11      In contrast to the lack of a plausible explanation for the original false testimony, the court found Terrance’s anticipated release from incarceration a compelling motivation for the recantation.  The court explained how Terrance’s release back into the community could be less fearful if he helped out his former and fellow gang member by recanting his testimony.  The court also rejected Terrance’s explanation for why ten years passed before he was willing to reveal the falsity of his trial testimony.  The court found that the recantation lacked sufficient guarantees of trustworthiness.  Ultimately the trial court concluded that there was no reasonable probability that a jury looking at both the original trial testimony and the recantation would have a reasonable doubt as to Berry’s guilt.  The court was in the best position to evaluate Terrance’s testimony and determine whether any other indicia of reliability were present.  See State v. Carnemolla, 229 Wis. 2d 648, 661, 600 N.W.2d 236 (Ct. App. 1999).  We conclude that the trial court properly exercised its discretion in denying Berry’s motion for a new trial. 


            By the Court.—Order affirmed.

            This opinion will not be published.  See Wis. Stat. Rule 809.23(1)(b)5.


 

 



[1]  All references to the Wisconsin Statutes are to the 1999-2000 version unless otherwise noted.

[2]  As summarized in State v. Berry, No. 92-3139-CR, unpublished slip op. at 8-9 (Wis. Ct. App. Sept. 1, 1993), the evidence showed that Berry fought with Williford over stolen drugs and threatened to kill Williford.  Berry obtained a gun and enlisted Terrance, a fellow gang member, to shoot Williford.  Berry gave Terrance the gun, lifted Terrance to the rooftop from which Williford was shot, and attempted to lure Williford outside where Terrance would have an opportunity to shoot Williford.  Bullet casings which matched the bullet that killed Williford were found at Berry’s residence.

[3]  Terrance did not implicate Berry in the shooting until a statement made three months after the shooting.

[4]  Berry claimed that postconviction and appellate counsel was ineffective for not raising the claim that trial counsel was deficient in this respect.

[5]  Attached to the motion was Terrance’s affidavit stating:  “I lied when I testified at the trial of Christopher Berry that Mr. Berry and Terry Jackson pushed me up onto the roof of the Martin Luther King, Jr. Youth Center just prior to the shooting of Darnell Williford.  I lied when I testified that Mr.
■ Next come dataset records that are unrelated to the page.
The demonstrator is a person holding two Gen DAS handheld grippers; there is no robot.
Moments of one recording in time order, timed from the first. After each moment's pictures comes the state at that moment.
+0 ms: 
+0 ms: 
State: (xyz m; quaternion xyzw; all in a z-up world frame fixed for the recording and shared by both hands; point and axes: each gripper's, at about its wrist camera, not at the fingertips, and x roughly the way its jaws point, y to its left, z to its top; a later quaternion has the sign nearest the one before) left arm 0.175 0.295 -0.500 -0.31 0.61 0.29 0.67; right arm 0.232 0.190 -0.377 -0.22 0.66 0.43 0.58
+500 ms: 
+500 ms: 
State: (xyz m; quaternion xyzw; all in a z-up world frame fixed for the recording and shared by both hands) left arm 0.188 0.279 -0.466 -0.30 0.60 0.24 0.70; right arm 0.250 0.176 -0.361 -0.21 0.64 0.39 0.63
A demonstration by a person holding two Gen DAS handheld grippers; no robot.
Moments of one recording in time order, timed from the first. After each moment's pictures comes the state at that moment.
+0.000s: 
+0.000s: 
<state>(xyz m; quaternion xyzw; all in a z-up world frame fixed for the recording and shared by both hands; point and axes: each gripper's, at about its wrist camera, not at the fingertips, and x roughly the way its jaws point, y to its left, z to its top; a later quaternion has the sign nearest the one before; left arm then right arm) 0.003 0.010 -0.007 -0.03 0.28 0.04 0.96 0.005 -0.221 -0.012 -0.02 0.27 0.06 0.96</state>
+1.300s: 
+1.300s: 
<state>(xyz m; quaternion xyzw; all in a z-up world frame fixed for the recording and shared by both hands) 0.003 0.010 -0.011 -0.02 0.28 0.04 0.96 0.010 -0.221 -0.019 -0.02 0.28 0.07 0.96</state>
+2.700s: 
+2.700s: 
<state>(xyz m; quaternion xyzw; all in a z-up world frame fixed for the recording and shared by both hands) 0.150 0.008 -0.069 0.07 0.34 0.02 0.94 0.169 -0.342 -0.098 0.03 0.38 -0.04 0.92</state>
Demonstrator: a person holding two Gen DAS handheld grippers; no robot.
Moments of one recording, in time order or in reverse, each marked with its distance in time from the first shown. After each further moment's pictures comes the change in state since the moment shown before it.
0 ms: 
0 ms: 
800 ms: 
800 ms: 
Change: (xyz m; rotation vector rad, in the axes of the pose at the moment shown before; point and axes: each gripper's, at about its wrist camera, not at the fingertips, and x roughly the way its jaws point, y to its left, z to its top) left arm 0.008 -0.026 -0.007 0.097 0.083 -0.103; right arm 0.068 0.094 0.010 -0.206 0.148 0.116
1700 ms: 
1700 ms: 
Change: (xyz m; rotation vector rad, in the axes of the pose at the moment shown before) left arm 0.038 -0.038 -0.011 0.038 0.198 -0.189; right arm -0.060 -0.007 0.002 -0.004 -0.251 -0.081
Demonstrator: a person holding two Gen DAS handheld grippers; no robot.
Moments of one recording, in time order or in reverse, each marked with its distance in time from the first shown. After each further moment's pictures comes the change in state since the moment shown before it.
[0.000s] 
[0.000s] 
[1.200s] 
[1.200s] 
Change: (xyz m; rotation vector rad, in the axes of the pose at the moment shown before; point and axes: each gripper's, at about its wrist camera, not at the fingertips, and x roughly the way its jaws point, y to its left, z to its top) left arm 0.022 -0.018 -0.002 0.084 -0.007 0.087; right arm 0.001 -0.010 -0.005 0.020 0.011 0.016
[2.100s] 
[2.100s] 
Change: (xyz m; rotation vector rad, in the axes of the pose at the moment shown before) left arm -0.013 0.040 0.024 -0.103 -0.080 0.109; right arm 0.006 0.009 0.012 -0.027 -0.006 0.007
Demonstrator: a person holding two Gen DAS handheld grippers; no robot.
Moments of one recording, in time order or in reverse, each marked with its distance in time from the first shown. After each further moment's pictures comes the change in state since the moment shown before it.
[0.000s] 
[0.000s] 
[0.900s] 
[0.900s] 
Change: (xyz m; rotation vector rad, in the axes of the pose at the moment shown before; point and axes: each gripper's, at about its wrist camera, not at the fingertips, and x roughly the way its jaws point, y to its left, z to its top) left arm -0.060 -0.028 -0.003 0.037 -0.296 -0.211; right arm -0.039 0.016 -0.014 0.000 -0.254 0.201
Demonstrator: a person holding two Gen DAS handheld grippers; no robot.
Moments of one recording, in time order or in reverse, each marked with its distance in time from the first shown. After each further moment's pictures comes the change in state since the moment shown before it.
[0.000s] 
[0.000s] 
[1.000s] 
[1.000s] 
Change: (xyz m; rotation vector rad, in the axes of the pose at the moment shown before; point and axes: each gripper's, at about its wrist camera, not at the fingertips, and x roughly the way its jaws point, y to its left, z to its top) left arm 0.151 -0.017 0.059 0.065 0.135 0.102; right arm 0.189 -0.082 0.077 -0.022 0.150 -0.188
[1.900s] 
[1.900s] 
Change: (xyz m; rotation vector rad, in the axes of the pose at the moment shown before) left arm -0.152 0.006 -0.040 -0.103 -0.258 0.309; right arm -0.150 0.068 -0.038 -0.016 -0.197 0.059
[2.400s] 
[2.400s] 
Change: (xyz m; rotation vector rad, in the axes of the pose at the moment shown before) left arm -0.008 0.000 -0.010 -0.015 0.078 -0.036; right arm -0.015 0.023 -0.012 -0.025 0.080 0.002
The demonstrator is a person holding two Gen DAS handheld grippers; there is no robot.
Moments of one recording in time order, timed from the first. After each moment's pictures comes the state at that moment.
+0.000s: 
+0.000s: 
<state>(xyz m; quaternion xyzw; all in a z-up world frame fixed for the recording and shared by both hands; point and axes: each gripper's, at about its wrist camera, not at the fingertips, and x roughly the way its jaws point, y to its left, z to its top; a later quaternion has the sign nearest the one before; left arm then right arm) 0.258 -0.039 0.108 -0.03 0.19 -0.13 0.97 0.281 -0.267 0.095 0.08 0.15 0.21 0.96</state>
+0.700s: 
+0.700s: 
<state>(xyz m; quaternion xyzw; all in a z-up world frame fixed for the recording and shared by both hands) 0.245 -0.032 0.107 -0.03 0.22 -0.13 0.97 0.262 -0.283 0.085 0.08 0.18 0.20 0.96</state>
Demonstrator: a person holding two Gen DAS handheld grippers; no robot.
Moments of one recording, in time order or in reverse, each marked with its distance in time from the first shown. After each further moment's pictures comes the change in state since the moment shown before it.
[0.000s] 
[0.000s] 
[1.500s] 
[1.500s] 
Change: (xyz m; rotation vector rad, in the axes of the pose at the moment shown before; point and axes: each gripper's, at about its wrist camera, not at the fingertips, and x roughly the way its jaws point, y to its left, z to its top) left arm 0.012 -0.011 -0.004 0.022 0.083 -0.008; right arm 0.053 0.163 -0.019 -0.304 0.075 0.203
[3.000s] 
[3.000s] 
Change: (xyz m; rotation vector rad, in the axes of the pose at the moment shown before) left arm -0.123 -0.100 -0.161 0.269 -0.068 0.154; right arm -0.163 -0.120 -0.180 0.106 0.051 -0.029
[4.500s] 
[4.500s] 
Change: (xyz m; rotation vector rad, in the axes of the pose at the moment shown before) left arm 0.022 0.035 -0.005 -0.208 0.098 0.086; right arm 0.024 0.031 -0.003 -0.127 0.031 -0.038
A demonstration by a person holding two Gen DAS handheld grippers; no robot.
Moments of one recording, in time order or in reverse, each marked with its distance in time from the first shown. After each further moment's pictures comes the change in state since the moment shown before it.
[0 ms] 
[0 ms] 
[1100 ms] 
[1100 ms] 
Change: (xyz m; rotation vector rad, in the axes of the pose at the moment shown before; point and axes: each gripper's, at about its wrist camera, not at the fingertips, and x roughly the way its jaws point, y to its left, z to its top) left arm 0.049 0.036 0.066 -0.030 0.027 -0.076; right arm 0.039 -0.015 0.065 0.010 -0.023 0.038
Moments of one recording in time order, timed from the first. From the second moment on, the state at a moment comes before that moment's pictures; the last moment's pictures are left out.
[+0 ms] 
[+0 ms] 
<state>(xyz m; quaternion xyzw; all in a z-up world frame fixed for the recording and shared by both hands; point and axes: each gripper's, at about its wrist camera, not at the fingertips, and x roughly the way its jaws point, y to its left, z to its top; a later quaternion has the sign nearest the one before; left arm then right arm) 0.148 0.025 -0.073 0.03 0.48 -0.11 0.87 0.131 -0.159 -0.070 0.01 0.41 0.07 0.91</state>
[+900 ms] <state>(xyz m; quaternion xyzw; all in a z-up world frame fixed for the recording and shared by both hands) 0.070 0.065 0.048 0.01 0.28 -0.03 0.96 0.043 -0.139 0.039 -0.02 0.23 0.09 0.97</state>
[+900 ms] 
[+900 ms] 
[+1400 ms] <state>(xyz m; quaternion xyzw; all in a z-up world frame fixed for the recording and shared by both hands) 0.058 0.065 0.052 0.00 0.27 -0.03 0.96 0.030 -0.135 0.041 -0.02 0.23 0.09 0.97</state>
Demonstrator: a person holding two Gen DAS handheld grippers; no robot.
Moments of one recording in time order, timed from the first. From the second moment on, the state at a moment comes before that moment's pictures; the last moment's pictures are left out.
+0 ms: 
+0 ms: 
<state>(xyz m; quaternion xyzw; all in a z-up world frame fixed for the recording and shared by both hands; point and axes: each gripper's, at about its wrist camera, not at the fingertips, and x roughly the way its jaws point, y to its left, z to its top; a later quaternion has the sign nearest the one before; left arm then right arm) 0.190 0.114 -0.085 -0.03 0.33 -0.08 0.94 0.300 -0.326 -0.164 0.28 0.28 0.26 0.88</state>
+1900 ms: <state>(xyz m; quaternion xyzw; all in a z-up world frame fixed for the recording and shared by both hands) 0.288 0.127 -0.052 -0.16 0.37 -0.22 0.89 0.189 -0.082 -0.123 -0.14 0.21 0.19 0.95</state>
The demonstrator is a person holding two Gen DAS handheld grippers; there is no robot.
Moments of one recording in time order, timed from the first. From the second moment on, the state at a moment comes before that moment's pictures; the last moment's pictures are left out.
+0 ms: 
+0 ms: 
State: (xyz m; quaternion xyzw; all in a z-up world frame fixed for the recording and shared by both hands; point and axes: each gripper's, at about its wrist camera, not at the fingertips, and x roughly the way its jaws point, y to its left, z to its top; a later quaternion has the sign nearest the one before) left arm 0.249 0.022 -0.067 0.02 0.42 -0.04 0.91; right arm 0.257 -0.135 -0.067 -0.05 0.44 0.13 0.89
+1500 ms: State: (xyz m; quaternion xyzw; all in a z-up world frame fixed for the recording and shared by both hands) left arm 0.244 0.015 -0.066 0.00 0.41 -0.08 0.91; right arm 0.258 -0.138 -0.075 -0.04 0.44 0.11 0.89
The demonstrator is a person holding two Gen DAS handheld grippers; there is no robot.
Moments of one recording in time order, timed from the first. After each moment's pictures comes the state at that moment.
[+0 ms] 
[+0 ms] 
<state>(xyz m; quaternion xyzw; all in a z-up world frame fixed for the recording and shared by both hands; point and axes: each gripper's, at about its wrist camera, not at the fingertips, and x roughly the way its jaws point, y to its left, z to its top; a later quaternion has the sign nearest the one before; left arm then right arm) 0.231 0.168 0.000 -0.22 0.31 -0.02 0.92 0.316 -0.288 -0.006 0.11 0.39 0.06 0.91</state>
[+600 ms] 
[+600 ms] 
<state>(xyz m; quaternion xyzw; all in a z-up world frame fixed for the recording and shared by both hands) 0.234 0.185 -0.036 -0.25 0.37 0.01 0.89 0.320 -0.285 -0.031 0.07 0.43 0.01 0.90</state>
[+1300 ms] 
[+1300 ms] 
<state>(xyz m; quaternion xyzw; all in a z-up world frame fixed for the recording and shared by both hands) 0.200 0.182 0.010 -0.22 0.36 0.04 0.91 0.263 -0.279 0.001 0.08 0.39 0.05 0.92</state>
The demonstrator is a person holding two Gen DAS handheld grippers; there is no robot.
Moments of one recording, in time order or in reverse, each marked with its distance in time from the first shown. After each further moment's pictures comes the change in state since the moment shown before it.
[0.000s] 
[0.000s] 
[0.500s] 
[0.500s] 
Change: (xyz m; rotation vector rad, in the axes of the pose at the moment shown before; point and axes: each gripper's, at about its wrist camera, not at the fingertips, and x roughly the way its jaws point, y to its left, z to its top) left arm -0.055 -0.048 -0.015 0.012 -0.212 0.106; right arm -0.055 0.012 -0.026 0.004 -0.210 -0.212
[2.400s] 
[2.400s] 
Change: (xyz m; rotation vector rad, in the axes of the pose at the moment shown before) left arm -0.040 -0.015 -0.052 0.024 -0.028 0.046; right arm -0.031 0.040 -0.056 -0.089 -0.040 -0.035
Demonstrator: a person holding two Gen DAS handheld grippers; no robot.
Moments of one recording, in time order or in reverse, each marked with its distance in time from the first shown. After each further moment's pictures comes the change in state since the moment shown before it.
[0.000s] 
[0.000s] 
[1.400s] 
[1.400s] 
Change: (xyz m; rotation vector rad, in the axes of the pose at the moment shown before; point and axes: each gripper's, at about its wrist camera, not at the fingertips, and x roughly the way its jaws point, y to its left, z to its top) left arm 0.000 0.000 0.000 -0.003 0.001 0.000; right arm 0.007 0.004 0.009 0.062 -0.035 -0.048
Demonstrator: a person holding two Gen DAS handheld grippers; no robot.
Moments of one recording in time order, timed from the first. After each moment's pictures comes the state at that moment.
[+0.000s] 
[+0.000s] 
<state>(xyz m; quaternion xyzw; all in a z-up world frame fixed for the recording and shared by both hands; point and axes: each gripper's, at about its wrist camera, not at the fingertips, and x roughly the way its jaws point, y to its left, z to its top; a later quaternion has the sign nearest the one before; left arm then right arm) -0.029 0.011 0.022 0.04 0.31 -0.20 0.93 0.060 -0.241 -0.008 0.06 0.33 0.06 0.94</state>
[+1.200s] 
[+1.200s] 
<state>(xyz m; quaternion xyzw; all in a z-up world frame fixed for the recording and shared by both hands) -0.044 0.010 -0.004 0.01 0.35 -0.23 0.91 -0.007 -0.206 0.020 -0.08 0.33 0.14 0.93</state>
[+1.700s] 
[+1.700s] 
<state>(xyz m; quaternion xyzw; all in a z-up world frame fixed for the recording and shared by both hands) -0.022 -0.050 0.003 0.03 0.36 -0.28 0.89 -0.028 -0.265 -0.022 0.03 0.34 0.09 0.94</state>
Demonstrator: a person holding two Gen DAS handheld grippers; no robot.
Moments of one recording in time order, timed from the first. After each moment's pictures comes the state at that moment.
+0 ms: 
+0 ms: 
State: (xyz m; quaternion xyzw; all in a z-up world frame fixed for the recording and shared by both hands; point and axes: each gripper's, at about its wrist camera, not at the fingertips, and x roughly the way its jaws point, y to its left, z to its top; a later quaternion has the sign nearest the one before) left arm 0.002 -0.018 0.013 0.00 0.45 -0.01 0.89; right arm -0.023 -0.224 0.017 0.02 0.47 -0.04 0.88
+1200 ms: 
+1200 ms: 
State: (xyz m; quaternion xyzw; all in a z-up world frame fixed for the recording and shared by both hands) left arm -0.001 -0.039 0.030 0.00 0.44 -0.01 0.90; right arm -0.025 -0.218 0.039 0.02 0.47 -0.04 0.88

Berry provided me with the gun that I used to shoot Darnell Williford.…  Mr. Berry never asked or ordered me to shoot Mr. Williford.”

[6]  The records suggest that Terrance was making a good adjustment to the institutional environment and preferred to stay there in lieu of alternative placements being considered.

[7]  It follows that if trial counsel was not ineffective, postconviction and appellate counsel was not ineffective for not raising the claim that trial counsel was ineffective with respect to the mental health records or cross-examination about the mental health commitment.  “It is well established that an attorney’s failure to pursue a meritless motion does not constitute deficient performance.”  State v. Cummings, 199 Wis. 2d 721, 748 n.10, 546 N.W.2d 406 (1996).

[8]  We reject Berry’s suggestion that a single reference in the mental health records that Terrance had denied Berry’s involvement is newly discovered corroborating evidence.  As the jury was made aware, Terrance gave many different versions of who was involved in the shooting.  Terrance admitted at the postconviction hearing that he had told the police investigator that Berry did not do it.  The reference in the mental health records is not anything new.